■ Activity ■
Starting at the first line of the data below, write out each line exactly until you reach the line containing "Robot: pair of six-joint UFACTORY", and include that line too.

■ Input data ■
= = = =

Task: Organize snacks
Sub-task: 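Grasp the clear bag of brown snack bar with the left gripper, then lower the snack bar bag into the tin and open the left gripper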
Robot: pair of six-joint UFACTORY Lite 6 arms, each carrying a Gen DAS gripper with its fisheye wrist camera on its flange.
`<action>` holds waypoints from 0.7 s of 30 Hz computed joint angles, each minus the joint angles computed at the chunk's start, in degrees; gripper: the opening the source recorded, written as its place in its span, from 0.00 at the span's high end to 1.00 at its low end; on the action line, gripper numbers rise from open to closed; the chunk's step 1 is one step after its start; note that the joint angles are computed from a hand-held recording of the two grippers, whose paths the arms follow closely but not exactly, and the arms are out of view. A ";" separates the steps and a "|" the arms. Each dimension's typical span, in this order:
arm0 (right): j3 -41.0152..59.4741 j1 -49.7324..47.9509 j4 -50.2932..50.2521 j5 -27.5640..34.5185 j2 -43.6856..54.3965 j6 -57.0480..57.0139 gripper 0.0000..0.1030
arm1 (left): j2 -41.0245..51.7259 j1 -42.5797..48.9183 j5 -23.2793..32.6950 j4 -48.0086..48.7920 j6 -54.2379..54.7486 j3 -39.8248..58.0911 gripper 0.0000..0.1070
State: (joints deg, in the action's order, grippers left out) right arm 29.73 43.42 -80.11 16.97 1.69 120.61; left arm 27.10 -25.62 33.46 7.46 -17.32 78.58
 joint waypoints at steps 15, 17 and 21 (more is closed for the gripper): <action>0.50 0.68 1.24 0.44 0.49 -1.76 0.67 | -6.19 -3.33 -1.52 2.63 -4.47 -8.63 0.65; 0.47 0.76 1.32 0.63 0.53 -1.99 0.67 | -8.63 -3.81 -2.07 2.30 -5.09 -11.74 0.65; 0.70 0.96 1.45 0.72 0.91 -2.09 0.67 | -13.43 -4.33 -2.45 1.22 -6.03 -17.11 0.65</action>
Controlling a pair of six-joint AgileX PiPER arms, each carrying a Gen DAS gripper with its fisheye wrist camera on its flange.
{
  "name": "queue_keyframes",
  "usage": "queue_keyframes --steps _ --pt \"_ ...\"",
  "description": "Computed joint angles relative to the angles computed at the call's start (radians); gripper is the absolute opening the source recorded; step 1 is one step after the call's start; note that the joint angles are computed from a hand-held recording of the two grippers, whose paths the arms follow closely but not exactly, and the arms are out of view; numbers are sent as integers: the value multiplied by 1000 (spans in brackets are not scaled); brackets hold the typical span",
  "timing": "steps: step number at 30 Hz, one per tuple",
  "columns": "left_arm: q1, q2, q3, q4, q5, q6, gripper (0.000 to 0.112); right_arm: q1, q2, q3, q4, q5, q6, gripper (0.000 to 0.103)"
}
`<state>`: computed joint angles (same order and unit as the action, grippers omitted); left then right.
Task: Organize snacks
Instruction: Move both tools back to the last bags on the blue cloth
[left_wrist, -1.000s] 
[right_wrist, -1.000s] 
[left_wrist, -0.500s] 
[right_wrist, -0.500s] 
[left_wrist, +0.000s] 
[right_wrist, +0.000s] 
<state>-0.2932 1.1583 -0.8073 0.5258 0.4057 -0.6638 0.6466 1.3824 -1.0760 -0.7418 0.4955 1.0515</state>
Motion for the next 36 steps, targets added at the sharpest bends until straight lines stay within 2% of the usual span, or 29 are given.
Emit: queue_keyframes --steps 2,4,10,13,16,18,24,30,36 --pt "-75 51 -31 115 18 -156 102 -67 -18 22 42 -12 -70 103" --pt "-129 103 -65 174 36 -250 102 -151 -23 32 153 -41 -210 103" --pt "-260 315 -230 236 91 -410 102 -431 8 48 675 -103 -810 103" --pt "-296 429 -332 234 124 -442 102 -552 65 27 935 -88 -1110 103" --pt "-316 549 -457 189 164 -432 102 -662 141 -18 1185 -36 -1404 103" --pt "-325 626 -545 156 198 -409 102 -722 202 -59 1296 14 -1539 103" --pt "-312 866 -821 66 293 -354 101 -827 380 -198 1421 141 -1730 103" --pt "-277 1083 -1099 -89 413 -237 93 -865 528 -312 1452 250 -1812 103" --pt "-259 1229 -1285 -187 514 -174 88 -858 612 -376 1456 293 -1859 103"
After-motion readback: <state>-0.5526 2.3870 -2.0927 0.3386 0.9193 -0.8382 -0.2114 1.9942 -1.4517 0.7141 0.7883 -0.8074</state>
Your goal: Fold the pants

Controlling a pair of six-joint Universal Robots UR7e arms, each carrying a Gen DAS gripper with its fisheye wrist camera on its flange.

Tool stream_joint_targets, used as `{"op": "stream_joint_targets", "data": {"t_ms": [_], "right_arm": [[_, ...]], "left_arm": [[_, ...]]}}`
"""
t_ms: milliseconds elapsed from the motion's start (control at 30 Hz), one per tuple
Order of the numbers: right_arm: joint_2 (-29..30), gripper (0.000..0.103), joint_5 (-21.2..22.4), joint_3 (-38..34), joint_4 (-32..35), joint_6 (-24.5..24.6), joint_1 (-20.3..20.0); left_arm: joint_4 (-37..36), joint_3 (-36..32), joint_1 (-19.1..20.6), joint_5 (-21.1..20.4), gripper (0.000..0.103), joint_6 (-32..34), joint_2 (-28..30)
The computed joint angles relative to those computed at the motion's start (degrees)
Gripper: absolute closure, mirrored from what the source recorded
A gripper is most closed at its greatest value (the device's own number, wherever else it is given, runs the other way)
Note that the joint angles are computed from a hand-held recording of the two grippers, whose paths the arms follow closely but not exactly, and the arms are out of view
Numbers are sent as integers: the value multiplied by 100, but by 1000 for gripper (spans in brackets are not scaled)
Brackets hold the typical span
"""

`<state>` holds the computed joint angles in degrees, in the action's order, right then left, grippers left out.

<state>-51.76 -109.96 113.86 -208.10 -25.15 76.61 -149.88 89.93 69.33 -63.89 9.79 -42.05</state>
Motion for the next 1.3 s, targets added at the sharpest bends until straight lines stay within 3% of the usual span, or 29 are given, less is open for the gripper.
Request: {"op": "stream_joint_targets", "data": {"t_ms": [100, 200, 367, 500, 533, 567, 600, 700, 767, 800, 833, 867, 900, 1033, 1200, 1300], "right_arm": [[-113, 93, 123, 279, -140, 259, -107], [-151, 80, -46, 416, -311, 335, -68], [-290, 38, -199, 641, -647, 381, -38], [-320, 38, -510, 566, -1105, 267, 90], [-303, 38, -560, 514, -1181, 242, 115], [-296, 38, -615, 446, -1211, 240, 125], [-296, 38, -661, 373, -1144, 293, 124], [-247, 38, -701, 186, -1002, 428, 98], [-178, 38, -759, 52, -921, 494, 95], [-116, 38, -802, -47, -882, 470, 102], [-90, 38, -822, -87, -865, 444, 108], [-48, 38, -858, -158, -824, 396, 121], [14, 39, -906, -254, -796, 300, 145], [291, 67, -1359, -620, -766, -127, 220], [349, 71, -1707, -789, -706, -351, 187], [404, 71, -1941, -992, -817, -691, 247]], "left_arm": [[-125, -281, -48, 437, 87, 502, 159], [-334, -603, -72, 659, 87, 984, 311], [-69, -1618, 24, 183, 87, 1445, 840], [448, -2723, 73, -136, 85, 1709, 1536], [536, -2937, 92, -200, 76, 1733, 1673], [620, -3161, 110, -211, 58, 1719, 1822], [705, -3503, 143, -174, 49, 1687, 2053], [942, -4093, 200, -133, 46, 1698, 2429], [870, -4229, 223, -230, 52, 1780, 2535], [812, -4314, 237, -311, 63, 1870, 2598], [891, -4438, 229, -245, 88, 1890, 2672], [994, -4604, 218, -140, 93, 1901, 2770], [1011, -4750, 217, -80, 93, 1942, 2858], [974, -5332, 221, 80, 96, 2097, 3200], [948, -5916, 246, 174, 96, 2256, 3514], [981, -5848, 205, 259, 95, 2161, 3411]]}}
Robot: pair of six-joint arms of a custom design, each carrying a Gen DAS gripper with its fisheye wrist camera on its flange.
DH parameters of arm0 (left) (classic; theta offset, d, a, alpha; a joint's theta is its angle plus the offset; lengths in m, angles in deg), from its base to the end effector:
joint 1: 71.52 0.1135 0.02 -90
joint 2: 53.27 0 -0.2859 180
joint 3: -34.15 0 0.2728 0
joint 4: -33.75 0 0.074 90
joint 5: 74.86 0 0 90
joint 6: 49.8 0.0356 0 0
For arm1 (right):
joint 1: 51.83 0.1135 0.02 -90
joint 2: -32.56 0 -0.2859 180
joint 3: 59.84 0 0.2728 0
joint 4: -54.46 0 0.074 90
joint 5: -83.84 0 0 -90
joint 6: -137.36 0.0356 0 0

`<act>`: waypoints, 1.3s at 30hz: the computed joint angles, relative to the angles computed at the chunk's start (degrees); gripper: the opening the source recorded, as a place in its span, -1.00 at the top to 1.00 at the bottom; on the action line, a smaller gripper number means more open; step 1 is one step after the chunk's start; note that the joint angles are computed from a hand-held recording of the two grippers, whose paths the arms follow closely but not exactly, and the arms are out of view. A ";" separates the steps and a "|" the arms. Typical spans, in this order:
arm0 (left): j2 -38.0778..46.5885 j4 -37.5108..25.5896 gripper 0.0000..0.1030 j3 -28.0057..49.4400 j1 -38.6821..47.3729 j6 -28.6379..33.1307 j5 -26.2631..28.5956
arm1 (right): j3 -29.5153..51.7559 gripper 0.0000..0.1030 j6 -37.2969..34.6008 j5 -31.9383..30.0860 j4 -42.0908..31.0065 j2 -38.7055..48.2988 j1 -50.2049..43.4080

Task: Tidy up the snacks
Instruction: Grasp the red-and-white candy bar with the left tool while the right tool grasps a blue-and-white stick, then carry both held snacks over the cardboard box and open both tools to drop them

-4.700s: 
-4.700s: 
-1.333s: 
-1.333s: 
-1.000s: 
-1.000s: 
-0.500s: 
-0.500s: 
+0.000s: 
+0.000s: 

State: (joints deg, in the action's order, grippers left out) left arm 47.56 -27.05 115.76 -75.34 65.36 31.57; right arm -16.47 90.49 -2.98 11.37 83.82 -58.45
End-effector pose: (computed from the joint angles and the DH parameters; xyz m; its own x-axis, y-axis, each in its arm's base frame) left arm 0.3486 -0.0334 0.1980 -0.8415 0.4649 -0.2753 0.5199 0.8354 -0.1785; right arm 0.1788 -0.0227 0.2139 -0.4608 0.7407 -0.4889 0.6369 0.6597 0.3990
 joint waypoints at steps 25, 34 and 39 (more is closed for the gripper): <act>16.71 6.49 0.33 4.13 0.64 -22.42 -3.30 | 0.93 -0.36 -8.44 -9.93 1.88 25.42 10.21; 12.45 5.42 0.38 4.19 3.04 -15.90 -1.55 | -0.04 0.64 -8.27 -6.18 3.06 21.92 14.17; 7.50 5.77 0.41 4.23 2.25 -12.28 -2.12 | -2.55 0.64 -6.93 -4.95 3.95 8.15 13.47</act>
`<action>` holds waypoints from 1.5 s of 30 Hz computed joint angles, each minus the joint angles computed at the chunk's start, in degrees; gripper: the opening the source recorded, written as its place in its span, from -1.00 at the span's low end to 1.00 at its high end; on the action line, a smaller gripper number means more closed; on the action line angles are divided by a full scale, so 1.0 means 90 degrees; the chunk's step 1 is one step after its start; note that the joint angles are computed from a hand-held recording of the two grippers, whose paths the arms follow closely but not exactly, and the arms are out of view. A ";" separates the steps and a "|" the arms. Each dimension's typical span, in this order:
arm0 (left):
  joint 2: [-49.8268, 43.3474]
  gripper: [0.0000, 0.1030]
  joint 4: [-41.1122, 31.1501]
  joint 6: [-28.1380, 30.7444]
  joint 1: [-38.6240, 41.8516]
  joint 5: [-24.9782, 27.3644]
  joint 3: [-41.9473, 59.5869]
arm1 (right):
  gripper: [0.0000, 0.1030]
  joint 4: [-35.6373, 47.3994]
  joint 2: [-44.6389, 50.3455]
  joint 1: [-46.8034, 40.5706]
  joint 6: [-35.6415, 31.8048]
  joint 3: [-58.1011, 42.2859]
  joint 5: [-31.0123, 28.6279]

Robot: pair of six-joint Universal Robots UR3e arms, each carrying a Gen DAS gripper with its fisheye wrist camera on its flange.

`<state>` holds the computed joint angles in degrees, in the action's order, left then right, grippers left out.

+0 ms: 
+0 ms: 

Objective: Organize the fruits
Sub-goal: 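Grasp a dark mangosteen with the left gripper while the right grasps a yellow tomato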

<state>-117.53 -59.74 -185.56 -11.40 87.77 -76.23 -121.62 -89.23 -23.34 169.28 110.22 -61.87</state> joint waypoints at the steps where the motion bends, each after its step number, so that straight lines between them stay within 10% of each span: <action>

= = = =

■ Response ■
Task: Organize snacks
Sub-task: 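Grasp the clear bag of brown snack bar with the left gripper, then lower the snack bar bag into the tin and open the left gripper
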Robot: pair of six-joint UFACTORY Lite 6 arms, each carrying a Gen DAS gripper with its fisheye wrist camera on its flange.

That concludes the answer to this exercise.